The copy you give must match the lines from the top of the data through the line containing "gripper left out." exactly, and it must hold no pictures.

## The data:
--------------------

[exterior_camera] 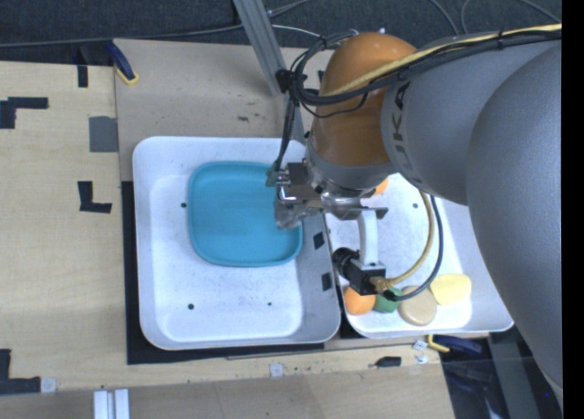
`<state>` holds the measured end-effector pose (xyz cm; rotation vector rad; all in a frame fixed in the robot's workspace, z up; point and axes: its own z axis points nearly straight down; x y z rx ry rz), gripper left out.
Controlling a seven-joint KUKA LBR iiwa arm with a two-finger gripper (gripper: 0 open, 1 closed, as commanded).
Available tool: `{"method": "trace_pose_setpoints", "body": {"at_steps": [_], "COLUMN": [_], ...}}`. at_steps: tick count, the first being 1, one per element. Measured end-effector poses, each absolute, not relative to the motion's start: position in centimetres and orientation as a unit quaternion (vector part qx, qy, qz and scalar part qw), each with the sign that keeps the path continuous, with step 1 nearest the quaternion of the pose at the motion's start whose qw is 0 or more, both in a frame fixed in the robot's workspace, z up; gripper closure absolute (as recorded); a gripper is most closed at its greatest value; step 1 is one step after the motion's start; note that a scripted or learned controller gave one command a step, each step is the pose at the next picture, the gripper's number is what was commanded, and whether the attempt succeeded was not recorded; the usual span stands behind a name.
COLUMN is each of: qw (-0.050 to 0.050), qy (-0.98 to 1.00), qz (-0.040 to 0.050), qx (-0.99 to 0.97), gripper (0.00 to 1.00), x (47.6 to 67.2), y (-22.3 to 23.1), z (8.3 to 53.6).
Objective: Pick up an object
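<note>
Fingers of the gripper [290,205] are hidden under the arm [493,134], so I cannot tell if they are apart or together. The gripper hangs over the edge of the blue dish [233,216] in the left bin [164,298].

My wooden bench [55,225] carried a white bin [146,253] at centre, a second white bin [401,216] at its three o'clock, and black tape marks [91,196] at nine.
</note>
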<state>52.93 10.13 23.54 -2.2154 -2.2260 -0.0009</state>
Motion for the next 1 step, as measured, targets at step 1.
{"method": "trace_pose_setpoints", "body": {"at_steps": [1], "qw": [0.0], "qy": [-0.707], "qz": [0.0003], "qx": [-0.707], "gripper": [0.0], "x": [52.96], "y": [9.89], "z": [23.5]}}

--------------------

## Task solution:
[exterior_camera] 
`<state>` holds the measured end-effector pose (xyz cm; rotation vector rad; all in a frame fixed in the robot's workspace, z up; point and axes: its own z axis points nearly straight down; x y z rx ry rz), gripper left out.

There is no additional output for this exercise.